## Aim of the exercise
What you write must be the listing below in full, word for word, minus its pictures.

================

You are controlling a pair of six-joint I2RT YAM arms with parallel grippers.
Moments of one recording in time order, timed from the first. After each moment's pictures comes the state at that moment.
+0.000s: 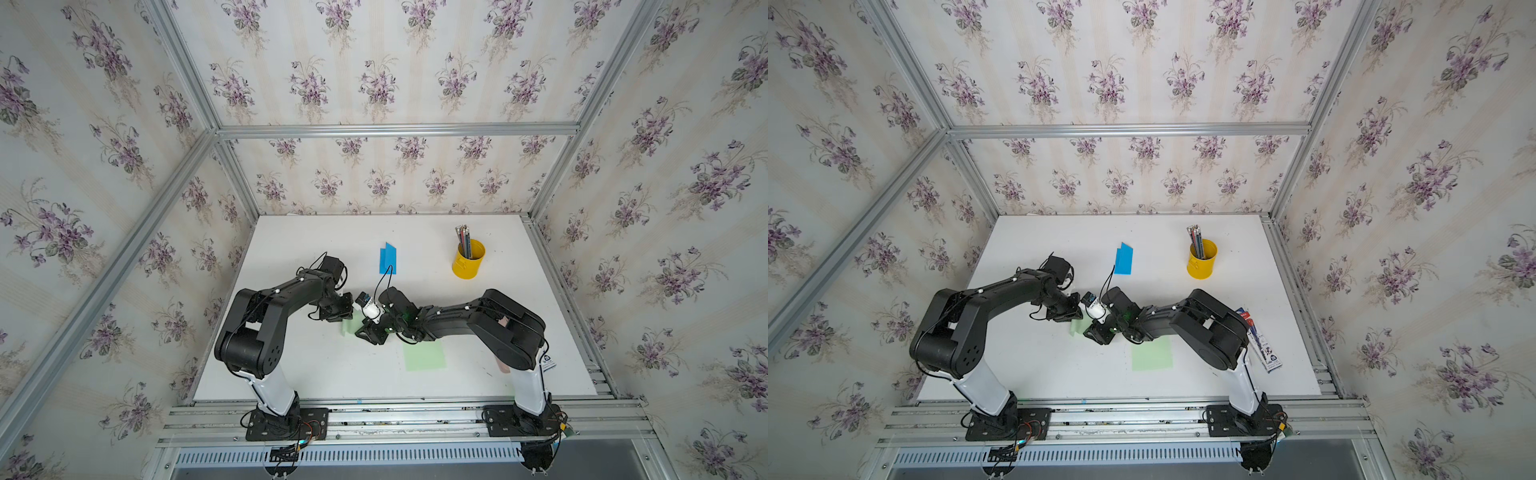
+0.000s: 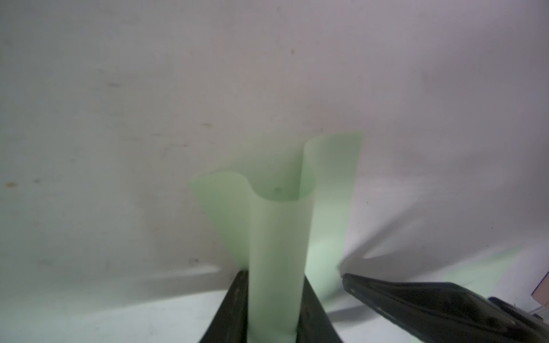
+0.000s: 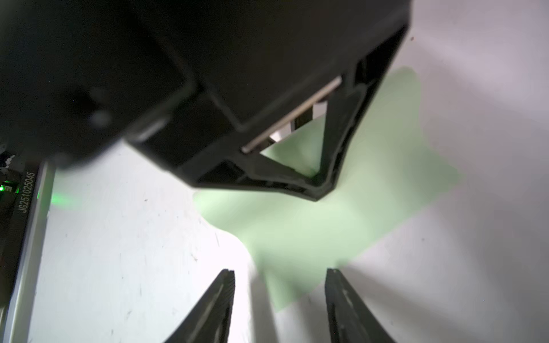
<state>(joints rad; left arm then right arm) -0.27 1.74 0.98 -0.67 0.27 -0.40 0.95 2.01 1.03 0.24 -0.35 0.06</state>
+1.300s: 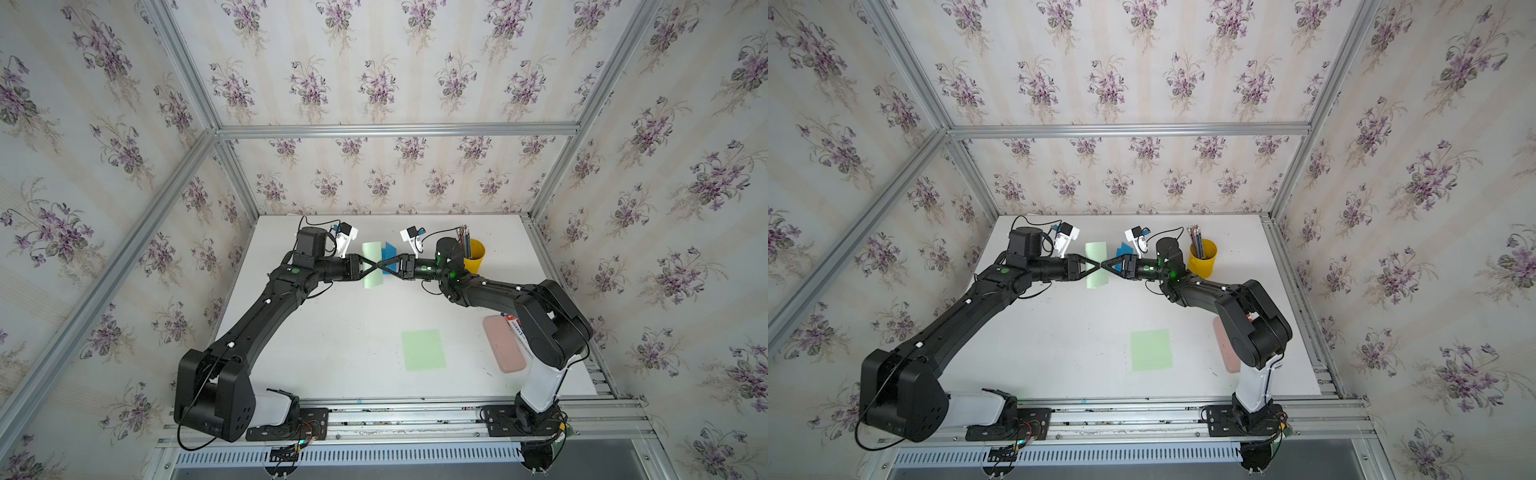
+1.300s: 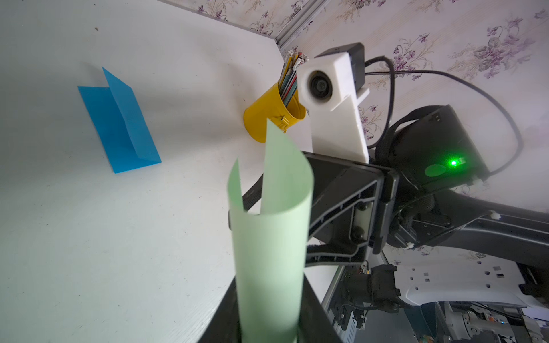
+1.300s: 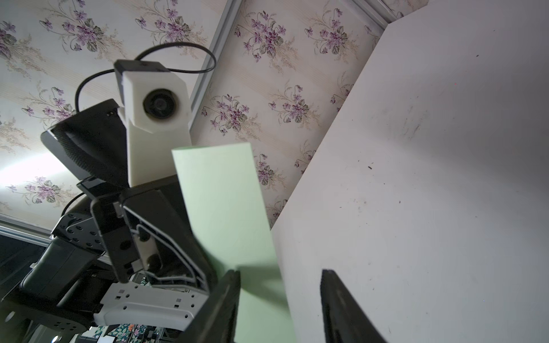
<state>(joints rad) -0.25 1.37 1.07 -0.34 0.74 -0.40 0.59 1.83 1.03 0.71 -0.87 0.97</state>
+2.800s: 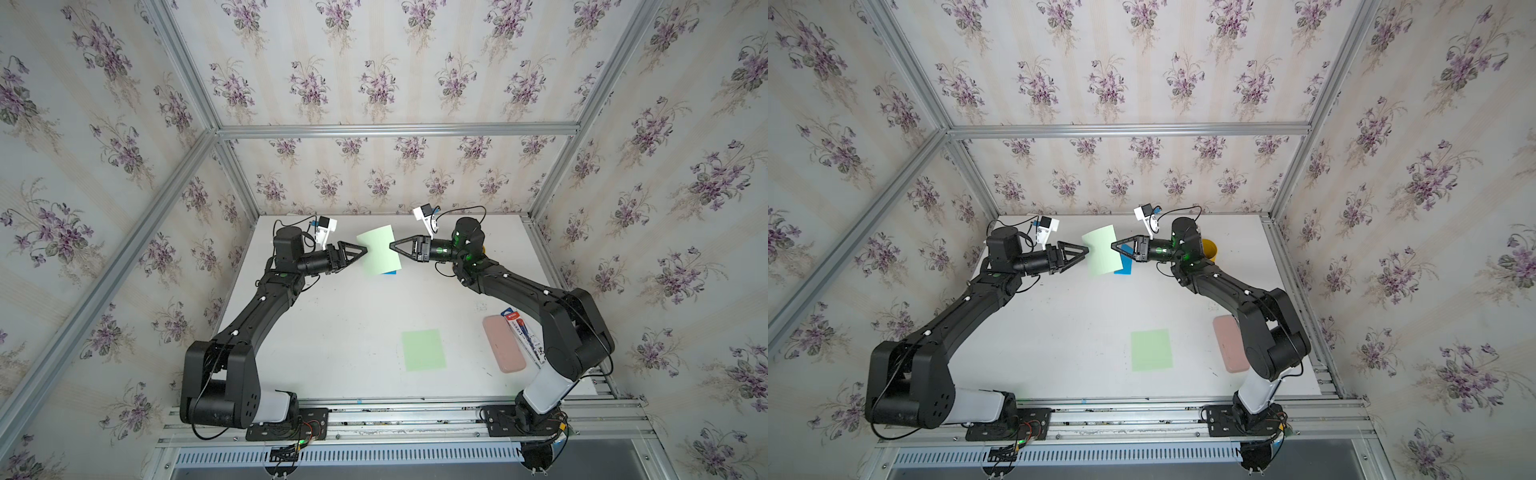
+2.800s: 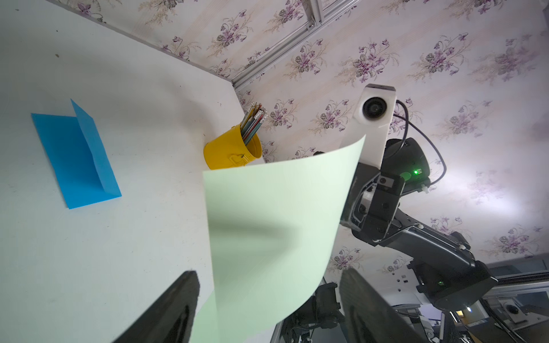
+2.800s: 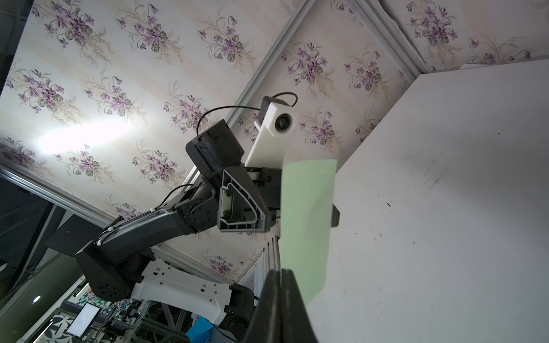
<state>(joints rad) -0.08 1.41 0.93 0.14 1.05 -0.72 0.50 1.71 1.14 0.58 -0.98 0.88</state>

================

## Finished task
You are controlling a pair of six-joint I2RT YAM arms with parallel grippers.
Moments of one recording in time order, timed from the first. After each moment's pictures comes the state at that moment.
+0.000s: 
+0.000s: 
+0.000s: 
<state>(joints rad; left arm then right arm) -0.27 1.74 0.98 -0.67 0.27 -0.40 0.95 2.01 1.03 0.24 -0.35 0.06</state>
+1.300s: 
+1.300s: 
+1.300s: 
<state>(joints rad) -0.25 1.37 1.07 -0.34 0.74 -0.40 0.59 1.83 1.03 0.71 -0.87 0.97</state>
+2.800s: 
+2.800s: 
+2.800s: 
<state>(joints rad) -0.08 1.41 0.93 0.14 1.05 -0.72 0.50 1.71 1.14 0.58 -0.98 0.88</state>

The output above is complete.